0x1299c4db1800 is located 0 bytes inside of 19219204-byte region [0x1299c4db1800,0x1299c6005b04)
freed by thread T12 here:
    #0 0x7ff756230e12 in free D:\agent\_work\10\s\src\vctools\crt\asan\llvm\compiler-rt\lib\asan\asan_malloc_win.cc:109
    #1 0x7ff756363867 in save(void *) C:\Users\matth\random\waifu2x-ncnn-vulkan\src\main.cpp:400
    #2 0x7ff75636635c in ncnn::start_wrapper C:\Users\matth\random\waifu2x-ncnn-vulkan\build\ncnn\src\platform.h:95
    #3 0x7ff7562aaafb in thread_start<unsigned int (__cdecl*)(void *),1> minkernel\crts\ucrt\src\appcrt\startup\thread.cpp:97
    #4 0x7ff756222be7 in __asan::AsanThread::ThreadStart(unsigned __int64,struct __sanitizer::atomic_uintptr_t *) D:\agent\_work\10\s\src\vctools\crt\asan\llvm\compiler-rt\lib\asan\asan_thread.cc:262
    #5 0x7fff7a457033  (C:\Windows\System32\KERNEL32.DLL+0x180017033)
    #6 0x7fff7c1e2650  (C:\Windows\SYSTEM32\ntdll.dll+0x180052650)

previously allocated by thread T10 here:
    #0 0x7ff7562306be in _aligned_malloc D:\agent\_work\10\s\src\vctools\crt\asan\llvm\compiler-rt\lib\asan\asan_malloc_win.cc:186
    #1 0x7ff756366297 in ncnn::fastMalloc C:\Users\matth\random\waifu2x-ncnn-vulkan\src\ncnn\src\allocator.h:68
    #2 0x7ff756049eae in ncnn::Mat::create(int,int,unsigned __int64,int,class ncnn::Allocator *) C:\Users\matth\random\waifu2x-ncnn-vulkan\src\ncnn\src\mat.h:1242
    #3 0x7ff756048e28 in ncnn::Mat::Mat(int,int,unsigned __int64,int,class ncnn::Allocator *) C:\Users\matth\random\waifu2x-ncnn-vulkan\src\ncnn\src\mat.h:698
    #4 0x7ff756363fe2 in proc(void *) C:\Users\matth\random\waifu2x-ncnn-vulkan\src\main.cpp:358
    #5 0x7ff75636635c in ncnn::start_wrapper C:\Users\matth\random\waifu2x-ncnn-vulkan\build\ncnn\src\platform.h:95
    #6 0x7ff7562aaafb in thread_start<unsigned int (__cdecl*)(void *),1> minkernel\crts\ucrt\src\appcrt\startup\thread.cpp:97
    #7 0x7ff756222be7 in __asan::AsanThread::ThreadStart(unsigned __int64,struct __sanitizer::atomic_uintptr_t *) D:\agent\_work\10\s\src\vctools\crt\asan\llvm\compiler-rt\lib\asan\asan_thread.cc:262
    #8 0x7fff7a457033  (C:\Windows\System32\KERNEL32.DLL+0x180017033)
    #9 0x7fff7c1e2650  (C:\Windows\SYSTEM32\ntdll.dll+0x180052650)

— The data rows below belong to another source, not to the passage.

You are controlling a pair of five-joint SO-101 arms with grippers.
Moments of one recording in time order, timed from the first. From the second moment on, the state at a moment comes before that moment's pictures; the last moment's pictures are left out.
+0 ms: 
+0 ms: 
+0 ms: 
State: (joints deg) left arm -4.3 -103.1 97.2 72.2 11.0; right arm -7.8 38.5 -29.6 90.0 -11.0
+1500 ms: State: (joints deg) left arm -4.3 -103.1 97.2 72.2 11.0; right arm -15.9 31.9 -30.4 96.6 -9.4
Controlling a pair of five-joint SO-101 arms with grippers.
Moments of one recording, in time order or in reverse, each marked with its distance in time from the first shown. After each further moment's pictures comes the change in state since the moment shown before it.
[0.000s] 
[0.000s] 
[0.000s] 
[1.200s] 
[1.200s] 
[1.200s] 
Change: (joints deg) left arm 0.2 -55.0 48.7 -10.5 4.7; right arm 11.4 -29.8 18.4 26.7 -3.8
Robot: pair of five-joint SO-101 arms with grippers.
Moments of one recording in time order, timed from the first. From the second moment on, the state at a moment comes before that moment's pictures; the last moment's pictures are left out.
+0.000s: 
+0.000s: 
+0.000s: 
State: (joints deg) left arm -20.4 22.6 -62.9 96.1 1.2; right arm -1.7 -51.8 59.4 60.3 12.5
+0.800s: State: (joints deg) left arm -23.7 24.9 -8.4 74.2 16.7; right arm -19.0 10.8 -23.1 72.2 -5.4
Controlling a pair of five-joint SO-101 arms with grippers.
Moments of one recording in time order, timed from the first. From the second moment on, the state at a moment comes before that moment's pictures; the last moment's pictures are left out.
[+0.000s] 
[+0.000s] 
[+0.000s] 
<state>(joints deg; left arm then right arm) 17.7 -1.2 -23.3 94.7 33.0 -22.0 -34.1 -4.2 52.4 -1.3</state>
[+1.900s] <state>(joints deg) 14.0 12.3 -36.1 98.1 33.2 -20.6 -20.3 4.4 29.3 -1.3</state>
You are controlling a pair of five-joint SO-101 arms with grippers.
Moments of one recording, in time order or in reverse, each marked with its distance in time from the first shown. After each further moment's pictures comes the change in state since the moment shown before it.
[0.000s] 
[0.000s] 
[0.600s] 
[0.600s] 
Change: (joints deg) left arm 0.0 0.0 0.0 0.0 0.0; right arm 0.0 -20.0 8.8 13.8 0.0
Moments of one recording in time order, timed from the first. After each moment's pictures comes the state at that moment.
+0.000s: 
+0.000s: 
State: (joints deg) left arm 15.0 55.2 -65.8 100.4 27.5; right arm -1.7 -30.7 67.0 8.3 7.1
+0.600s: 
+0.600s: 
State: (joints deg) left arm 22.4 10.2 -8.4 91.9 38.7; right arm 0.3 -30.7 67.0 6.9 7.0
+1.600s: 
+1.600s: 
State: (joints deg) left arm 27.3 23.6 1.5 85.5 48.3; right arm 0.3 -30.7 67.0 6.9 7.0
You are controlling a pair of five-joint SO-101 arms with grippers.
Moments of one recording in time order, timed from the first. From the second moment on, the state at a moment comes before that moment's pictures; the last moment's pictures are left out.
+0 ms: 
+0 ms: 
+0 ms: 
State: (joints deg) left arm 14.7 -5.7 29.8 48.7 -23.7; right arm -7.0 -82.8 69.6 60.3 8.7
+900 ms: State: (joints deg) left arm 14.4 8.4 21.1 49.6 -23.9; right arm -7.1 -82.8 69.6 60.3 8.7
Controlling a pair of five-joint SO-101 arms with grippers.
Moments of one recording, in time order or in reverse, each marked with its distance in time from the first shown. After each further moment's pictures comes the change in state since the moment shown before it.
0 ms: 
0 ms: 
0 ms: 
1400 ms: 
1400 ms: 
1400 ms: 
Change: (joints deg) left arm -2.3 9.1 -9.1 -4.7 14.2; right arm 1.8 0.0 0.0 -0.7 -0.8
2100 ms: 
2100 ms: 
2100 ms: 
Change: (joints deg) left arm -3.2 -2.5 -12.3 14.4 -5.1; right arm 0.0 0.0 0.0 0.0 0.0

(... Thread creation details snipped ...)

SUMMARY: AddressSanitizer: double-free D:\agent\_work\10\s\src\vctools\crt\asan\llvm\compiler-rt\lib\asan\asan_malloc_win.cc:199 in _aligned_free
==2096==ABORTING

There's a double-free at some point, within the saving routine.

I believe this portion may be the culprit. I do not know why freeing things here is necessary. ASan does not report leaks if I comment out this section, and removing it solves the double free. Wouldn't all of this be freed by virtue of just being in C++ and their destructors being automatically called when getting out of the scope?

Edit: small note, I used ASan by just placing the following at line 230 in src/CMakeLists.txt. That's probably not the best way to do it but hey it works

target_compile_options(waifu2x-ncnn-vulkan PRIVATE "/fsanitize=address")
nihui commented 3 years ago

fixed in https://github.com/nihui/waifu2x-ncnn-vulkan/commit/f332f3c256d3a7f9b7c18a23a05a4e402ea9fd18

ghost commented 3 years ago

Thanks for the fix. I tried testing the scale value with x8 and confirmed that it is output normally.